Mia: Eine Sache macht mich traurig, das ist, wenn die Kinder wieder weggehen. Manche sehe ich dann nicht mehr. Das ist gar nicht schön. Andere sehe ich aber später noch, wenn sie kleine Geschwister haben, die auch zu uns kommen.
Aus der Sicht Ihrer Tageskinder: Was erlebt ein Kind bei Ihnen?
Mia: Ganz schön viel! Die Kinder bauen und sie fahren gerne mit den Rutschautos. Im Sommer war einmal draußen die Straße gesperrt. Da konnten wir auf der ganzen Straße mit den Autos fahren bis in unsere Einfahrt hinein. Wir gehen auch oft auf den Spielplatz. Die Kinder malen hier und basteln. Im Winter backen wir Plätzchen. Ich mache nachmittags, wenn die Kinder geschlafen haben, immer eine Lese- und eine Sportstunde mit ihnen. Zuerst setze ich mich in die Sofaecke und die Kinder sitzen rechts und links von mir. Ich lese ihnen dann Bücher vor. Danach gibt es Sport. Ich mache Übungen vor und die Kinder machen sie nach.
Aus der Sicht der Eltern: Warum ist mein Kind bei Ihnen gut aufgehoben?
Natia: Ich weiß als Mutter, wie wichtig es ist, dass es dem eigenen Kind gut geht. Hier ist es sehr familiär und ich begleite die Kinder intensiv. Sie krabbeln hier auf allen Vieren hinein und gehen zwei Jahre später mit eigenen Schritten wieder heraus.
Gibt es ein besonderes Erlebnis, das Sie gerne mit uns teilen möchten?
Mia: Was mich am glücklichsten macht, ist immer, wenn ein neues Kind kommt.
Natia: Ein Kind kam bereits mit sieben Monaten und blieb, bis es dreieinhalb Jahre war. Das war eine besonders schöne Erfahrung.
Mia: Die Weihnachtszeit ist cool hier, da backen wir Plätzchen, und Fasching auch, da verkleiden wir uns und feiern. Einmal kam der Nikolaus. Ein Kind hatte Angst. Der Nikolaus hat hier bei uns im Wohnzimmer gesessen und nacheinander jedem Kind ein Geschenk gegeben. Ich habe aus der Küche Plätzchen geholt und jedem Kind eines gegeben, damit es das dem Nikolaus geben konnte.
Ihre Traumkindertagespflege in 10 Jahren: Was hat sich verändert? Wie sieht diese aus?
Mia: Die Wände hätten andere Farben! Und unser Haus wäre größer.

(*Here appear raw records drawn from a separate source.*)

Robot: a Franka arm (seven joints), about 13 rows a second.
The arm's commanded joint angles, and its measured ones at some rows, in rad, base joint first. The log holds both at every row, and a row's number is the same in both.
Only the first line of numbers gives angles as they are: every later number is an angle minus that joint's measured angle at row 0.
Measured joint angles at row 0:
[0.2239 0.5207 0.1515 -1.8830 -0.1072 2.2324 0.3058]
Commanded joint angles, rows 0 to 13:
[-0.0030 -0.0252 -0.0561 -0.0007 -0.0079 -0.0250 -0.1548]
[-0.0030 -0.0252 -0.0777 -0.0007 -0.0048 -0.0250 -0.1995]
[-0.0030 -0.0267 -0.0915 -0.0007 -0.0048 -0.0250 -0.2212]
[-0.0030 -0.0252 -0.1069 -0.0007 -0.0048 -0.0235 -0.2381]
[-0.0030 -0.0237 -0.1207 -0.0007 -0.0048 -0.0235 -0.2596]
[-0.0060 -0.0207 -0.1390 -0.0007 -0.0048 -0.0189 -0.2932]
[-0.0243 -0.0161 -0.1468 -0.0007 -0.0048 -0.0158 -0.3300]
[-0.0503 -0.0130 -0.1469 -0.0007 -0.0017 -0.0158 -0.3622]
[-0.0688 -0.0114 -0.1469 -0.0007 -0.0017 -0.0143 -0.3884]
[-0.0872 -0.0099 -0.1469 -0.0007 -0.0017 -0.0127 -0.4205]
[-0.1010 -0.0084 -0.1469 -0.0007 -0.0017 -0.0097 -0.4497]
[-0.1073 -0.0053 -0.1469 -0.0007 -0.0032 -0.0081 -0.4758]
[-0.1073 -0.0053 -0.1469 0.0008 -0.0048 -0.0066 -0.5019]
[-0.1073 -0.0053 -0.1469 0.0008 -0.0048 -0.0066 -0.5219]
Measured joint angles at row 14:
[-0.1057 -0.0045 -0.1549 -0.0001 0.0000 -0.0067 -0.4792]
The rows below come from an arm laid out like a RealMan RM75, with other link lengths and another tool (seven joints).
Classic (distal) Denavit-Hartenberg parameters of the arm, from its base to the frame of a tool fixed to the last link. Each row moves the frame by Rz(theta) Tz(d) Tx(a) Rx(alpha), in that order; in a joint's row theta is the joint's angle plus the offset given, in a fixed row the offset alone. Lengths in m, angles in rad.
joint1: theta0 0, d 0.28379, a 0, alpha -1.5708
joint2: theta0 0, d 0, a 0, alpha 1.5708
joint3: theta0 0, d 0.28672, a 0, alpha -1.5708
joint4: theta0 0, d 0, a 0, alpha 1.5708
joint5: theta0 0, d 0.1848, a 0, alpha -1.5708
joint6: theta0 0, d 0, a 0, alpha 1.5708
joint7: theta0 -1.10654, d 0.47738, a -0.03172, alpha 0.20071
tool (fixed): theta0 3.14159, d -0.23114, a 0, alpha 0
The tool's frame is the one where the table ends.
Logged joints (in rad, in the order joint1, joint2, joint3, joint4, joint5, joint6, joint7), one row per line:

Natia: Mein Traum wäre es, in zehn Jahren nicht mehr in meinen privaten Räumen zu betreuen, sondern separate Räume anzumieten. So hätte ich mehr Platz und könnte alles komplett kleinkindgerecht einrichten, von der Garderobe über den Essplatz bis hin zum Schlafraum. Derzeit wechsele ich oft die Spielangebote aus, um den Platz gut auszunutzen. Es wäre schön, wenn ich mehrere Sachen parallel aufgebaut stehen lassen könnte.
Mia: Ich möchte auch Tagesmutter werden genau wie meine Mutter. Wenn ich aus der Schule komme und die Kinder hier sehe, wird mir immer direkt klar, dass ich sie jetzt in den Arm nehmen muss, weil ich sie so sehr mag.